### Problem details
Where the records below have a line with "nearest", that line is to be copied.
━━━ Dataset content
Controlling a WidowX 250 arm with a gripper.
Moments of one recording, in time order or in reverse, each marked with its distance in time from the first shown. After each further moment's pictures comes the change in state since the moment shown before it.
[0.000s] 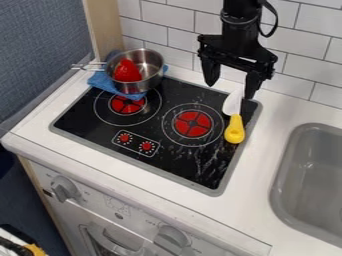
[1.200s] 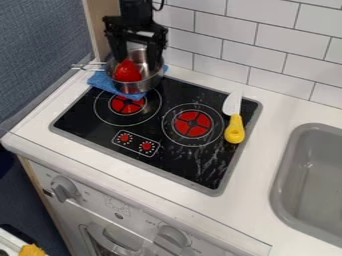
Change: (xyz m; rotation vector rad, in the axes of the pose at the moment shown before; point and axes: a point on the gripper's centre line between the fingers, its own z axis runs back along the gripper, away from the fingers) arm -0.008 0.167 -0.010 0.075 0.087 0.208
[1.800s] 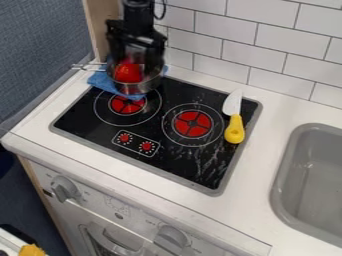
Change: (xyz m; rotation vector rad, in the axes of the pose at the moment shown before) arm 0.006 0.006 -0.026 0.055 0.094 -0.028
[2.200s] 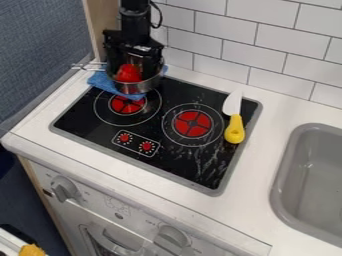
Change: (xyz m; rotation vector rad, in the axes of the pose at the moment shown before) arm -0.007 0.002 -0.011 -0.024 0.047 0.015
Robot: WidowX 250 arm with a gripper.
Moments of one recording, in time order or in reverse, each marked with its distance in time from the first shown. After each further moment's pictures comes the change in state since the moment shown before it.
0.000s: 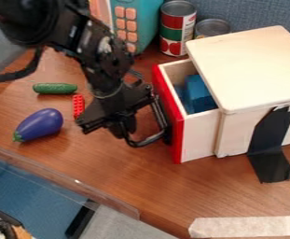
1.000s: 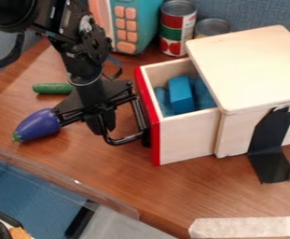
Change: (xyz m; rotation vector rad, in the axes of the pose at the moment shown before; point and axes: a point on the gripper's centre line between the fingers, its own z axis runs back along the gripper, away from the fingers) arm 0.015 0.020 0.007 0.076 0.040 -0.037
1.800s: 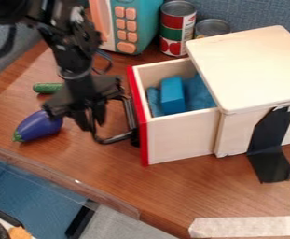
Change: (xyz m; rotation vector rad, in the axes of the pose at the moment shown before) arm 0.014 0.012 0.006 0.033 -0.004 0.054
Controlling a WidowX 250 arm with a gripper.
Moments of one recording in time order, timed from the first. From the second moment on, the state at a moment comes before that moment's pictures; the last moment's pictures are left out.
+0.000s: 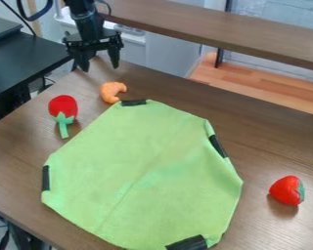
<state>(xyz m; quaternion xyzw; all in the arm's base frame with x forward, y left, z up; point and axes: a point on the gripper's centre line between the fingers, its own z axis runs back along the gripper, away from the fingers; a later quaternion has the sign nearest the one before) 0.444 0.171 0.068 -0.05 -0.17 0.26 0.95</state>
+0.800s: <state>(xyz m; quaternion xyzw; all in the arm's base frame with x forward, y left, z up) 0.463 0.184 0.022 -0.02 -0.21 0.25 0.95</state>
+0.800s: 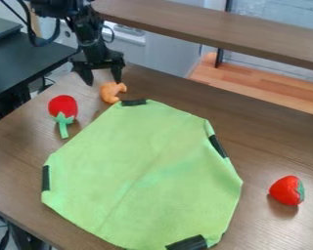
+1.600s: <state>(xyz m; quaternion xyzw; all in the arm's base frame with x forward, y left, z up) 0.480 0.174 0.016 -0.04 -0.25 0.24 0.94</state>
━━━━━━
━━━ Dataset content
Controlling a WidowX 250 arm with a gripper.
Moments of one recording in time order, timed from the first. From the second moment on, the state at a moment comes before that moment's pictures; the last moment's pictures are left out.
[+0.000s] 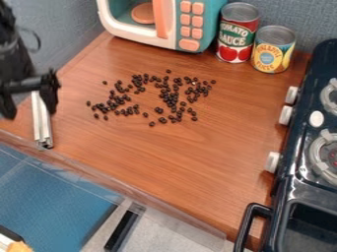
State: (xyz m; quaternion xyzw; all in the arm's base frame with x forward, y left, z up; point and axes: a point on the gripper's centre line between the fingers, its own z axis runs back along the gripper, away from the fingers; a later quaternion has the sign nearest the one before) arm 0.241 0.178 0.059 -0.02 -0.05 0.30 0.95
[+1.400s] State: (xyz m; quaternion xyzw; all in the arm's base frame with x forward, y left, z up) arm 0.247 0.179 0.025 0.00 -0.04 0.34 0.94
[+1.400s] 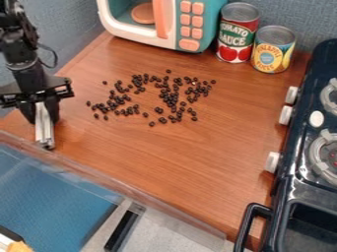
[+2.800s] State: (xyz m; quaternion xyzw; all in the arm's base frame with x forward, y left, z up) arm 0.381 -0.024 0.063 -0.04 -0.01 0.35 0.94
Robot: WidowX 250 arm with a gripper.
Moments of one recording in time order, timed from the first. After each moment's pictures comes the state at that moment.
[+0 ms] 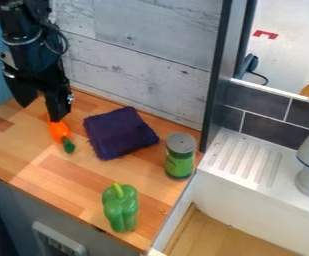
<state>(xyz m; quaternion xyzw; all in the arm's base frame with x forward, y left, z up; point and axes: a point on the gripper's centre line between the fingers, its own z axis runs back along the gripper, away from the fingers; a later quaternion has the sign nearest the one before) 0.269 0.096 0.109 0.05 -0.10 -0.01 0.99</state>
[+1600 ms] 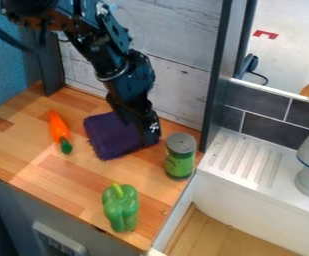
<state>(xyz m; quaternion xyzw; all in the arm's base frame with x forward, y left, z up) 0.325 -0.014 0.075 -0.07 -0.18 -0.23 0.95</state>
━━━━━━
### Finished exercise
<state>(xyz m; quaternion xyzw; all in the arm's base frame with x forward, y left, z up; point and axes: a point on the gripper's centre line between the fingers, its own z axis runs back along the gripper, away from the fingers; a later quaternion has the sign nearest the one before) 0.444 0.171 0.068 -0.05 -0.17 0.26 0.95</state>
State: (xyz m; quaternion xyzw; all in the arm's base frame with x forward, y left, z up; point and axes: a point on the gripper's centre line between the fingers, its own z axis runs back along the gripper, away from the fingers; a later quaternion has the sign nearest the one before) arm 0.241 0.178 0.059 -0.02 -0.05 0.30 0.95
<state>(xyz m; quaternion xyzw; all in the arm's base frame with x forward, y left, z up; point and axes: a point on the gripper's centre line between the fingers, its own z axis runs back along the gripper, away from the fingers; a later quaternion has the sign nearest the one before) 0.269 0.096 0.109 0.05 -0.10 -0.01 0.99</state>

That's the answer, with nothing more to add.